The holiday season is not always a happy time for people who are grieving the loss of a loved one. Whether it was a recent loss or one that occurred some time ago, feelings of grief can be heightened and may seem overwhelming during the holiday season. COVID-19 has added another layer of grief and disconnect, with a large number of families dealing with a recent loss of a loved one, and perhaps not having our normal support system nearby.
The holiday season is filled with many traditions and rituals for getting together with family and friends, but it can be painful if a loved one who is gone is no longer a part of these rituals. Understanding how grief affects you, discussing plans with those close to you, and taking time to remember your loved ones can help support you through this challenging time.
Grief and bereavement are normal human responses to loss, but not everyone processes their grief in the same way. Because each person is different, how and when those feelings surface also can vary.
There really is no predictable timetable or pattern to the process of grieving. In addition to emotions such as sadness or anger, you might recognize physical symptoms as well, including fatigue, trouble eating or sleeping, having more headaches or being more susceptible to other illnesses. Grief can change brain chemicals and hormonal functioning, and your immune system can be compromised.
It is key to pay attention to your own physical and mental health when you're grieving. Be gentle with yourself, eat healthy foods, drink plenty of water, and have downtime so that you can recover from the stresses of your day. It is also a good idea to see your health care provider who can evaluate if the symptoms you are experiencing are part of the normal grieving process, or if depression has developed.
Some of what you're experiencing may include responses that don't feel socially acceptable. You might find that you can't cry — the tears just won't come. Or you might feel so down or exhausted that you have trouble just getting out of bed or off the sofa. You might realize that the coping responses you've developed might not be the healthiest, such as avoidance or numbing with food, alcohol, or other substances.

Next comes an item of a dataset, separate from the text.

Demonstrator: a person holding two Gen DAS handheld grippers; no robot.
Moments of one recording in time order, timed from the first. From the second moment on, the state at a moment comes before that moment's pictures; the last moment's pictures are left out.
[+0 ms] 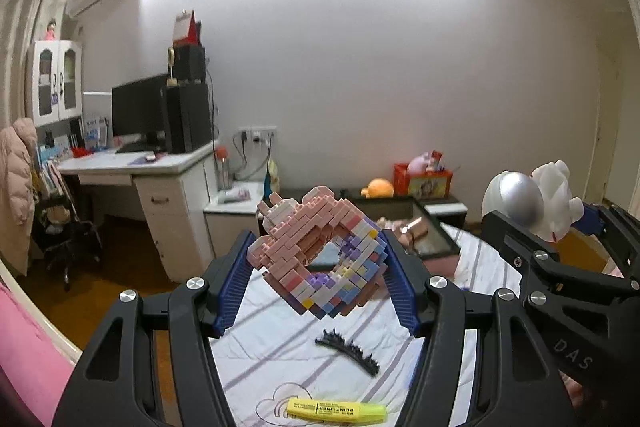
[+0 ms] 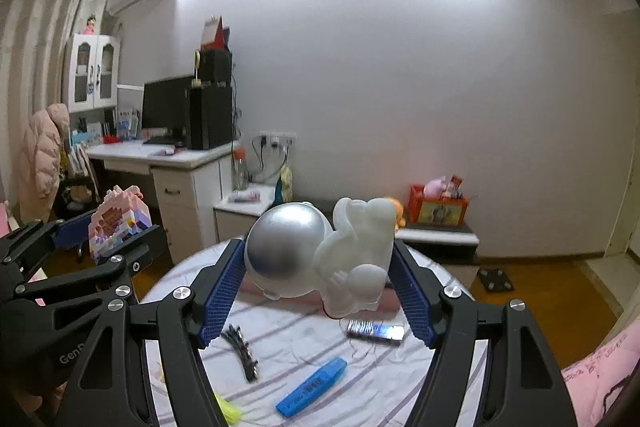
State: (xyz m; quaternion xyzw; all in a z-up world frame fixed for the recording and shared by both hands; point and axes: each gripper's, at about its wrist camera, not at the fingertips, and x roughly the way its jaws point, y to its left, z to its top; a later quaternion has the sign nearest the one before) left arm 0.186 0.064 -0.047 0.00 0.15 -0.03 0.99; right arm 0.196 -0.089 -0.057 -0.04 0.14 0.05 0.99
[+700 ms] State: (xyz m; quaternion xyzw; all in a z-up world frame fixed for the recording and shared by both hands) left arm 0.189 0.048 -0.020 0.03 0.08 -0.02 1.00; right arm 0.189 -0.091 -0.021 -0.05 0.08 0.04 0.99
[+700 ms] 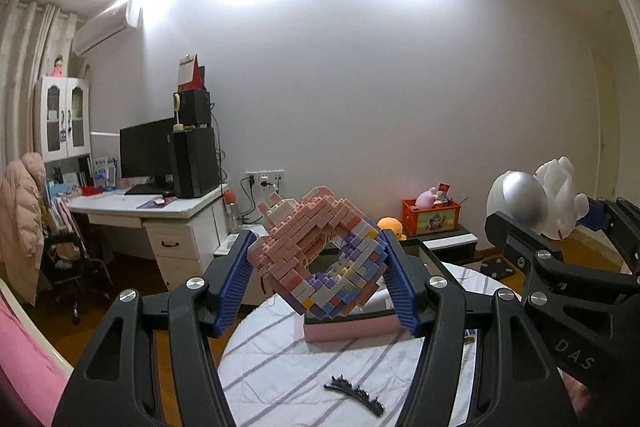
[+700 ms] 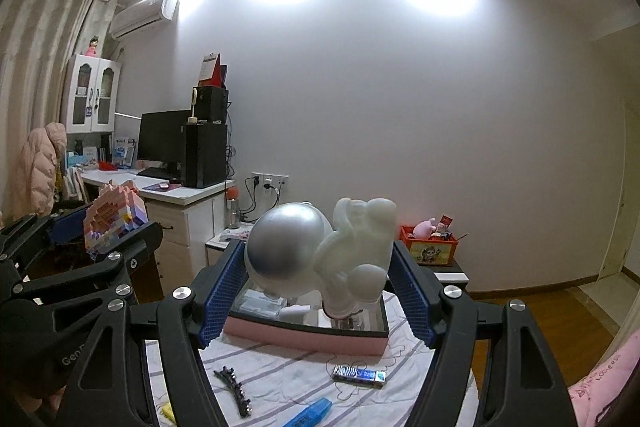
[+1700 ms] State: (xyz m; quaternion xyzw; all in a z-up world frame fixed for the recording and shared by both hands) left arm 0.492 -0.018 -0.168 0.10 0.36 -0.09 0.92; right arm 0.437 -0.120 -0.149 -0.08 0.31 0.02 0.95
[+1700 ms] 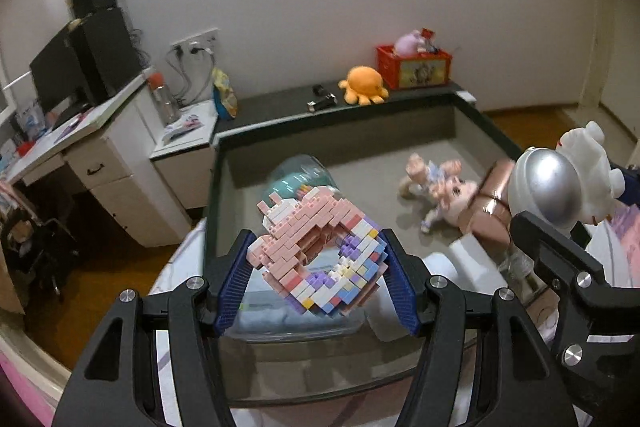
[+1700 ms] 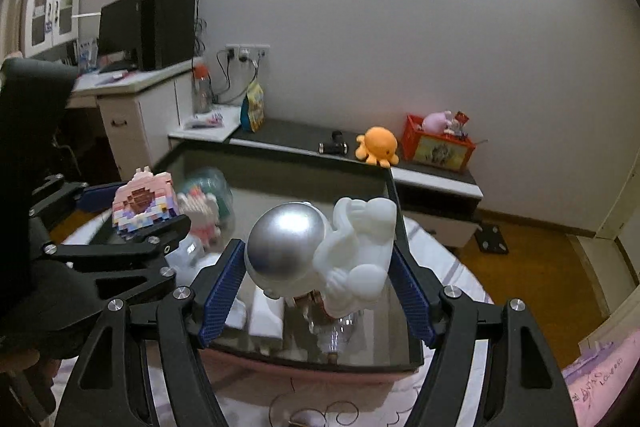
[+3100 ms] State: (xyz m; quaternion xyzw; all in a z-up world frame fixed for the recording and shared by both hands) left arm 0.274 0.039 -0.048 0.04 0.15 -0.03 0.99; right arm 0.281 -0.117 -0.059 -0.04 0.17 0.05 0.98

The important thing to remember is that you are unique person. Honor your process, and acknowledge that for whatever reason, this is how you respond and are attempting to cope. There is no right or wrong way to grieve. It may be beneficial to seek grief counseling or join a grief support group. Knowing that you are not alone can make a world of difference. Connecting with those who understand or are going through a similar situation can provide new perspectives, affirm that what you are going through is normal and offer much-needed support.

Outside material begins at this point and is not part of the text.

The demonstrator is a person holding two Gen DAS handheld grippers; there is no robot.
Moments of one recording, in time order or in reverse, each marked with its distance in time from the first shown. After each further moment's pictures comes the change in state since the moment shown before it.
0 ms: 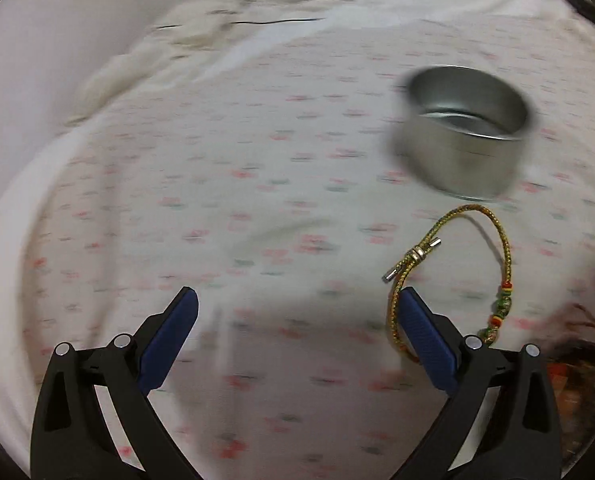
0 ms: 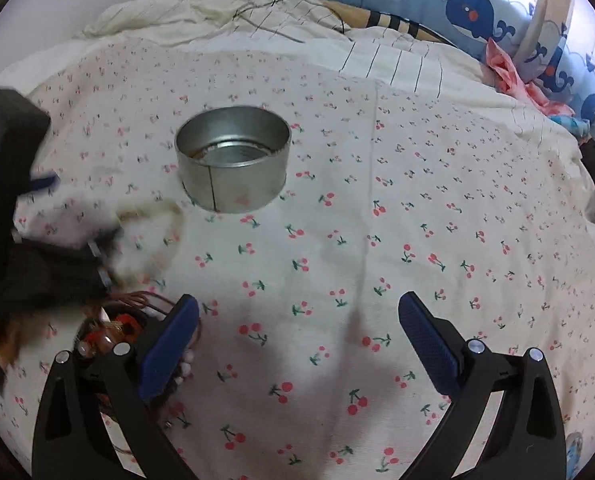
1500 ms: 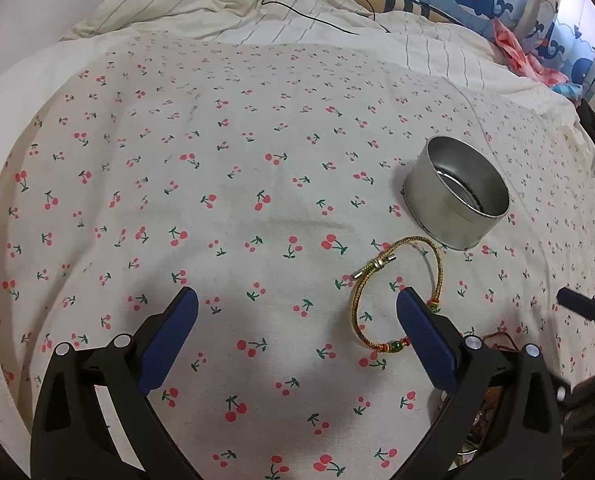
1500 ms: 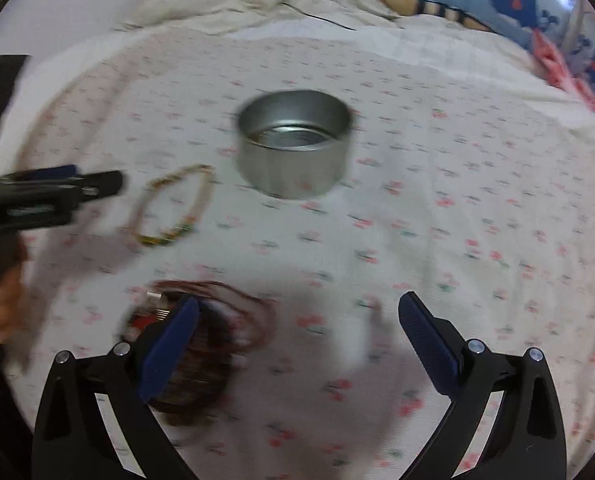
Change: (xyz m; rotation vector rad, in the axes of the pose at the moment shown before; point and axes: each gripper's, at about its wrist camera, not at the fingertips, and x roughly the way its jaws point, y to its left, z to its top) left arm -0.017 0.063 -0.007 -0.304 0.043 -0.320; right arm 0.005 0.021 0.003 -0.046 0.012 0.257
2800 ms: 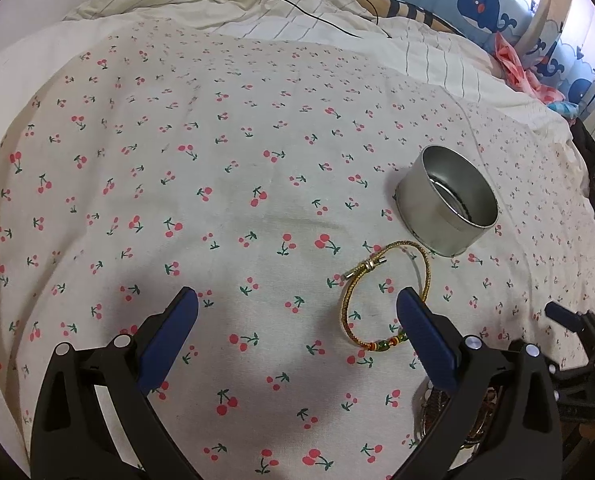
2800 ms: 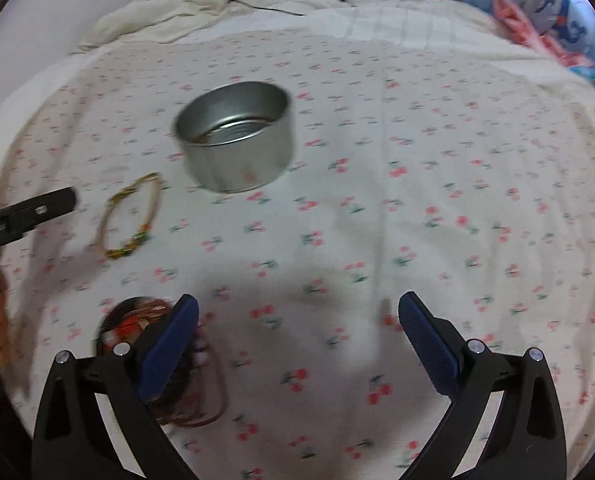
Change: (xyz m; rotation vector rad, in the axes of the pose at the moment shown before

Through the lens of these many types of reactions that are painful and difficult, you may not necessarily think of your grief as a privilege. You are grieving because you've loved, have been loved and continue to love. An important part of your healing during this holiday season may be to embrace the love and memories you've shared with your loved ones. Sharing stories among family and friends, making favorite foods, looking at photographs of happy memories or other activities may help you find that connection. Pay attention to whether this warms you or becomes too hot to touch. Let your feelings be your guide. Finding the path to navigate through all of the activities of the season may provide a needed sense of empowerment.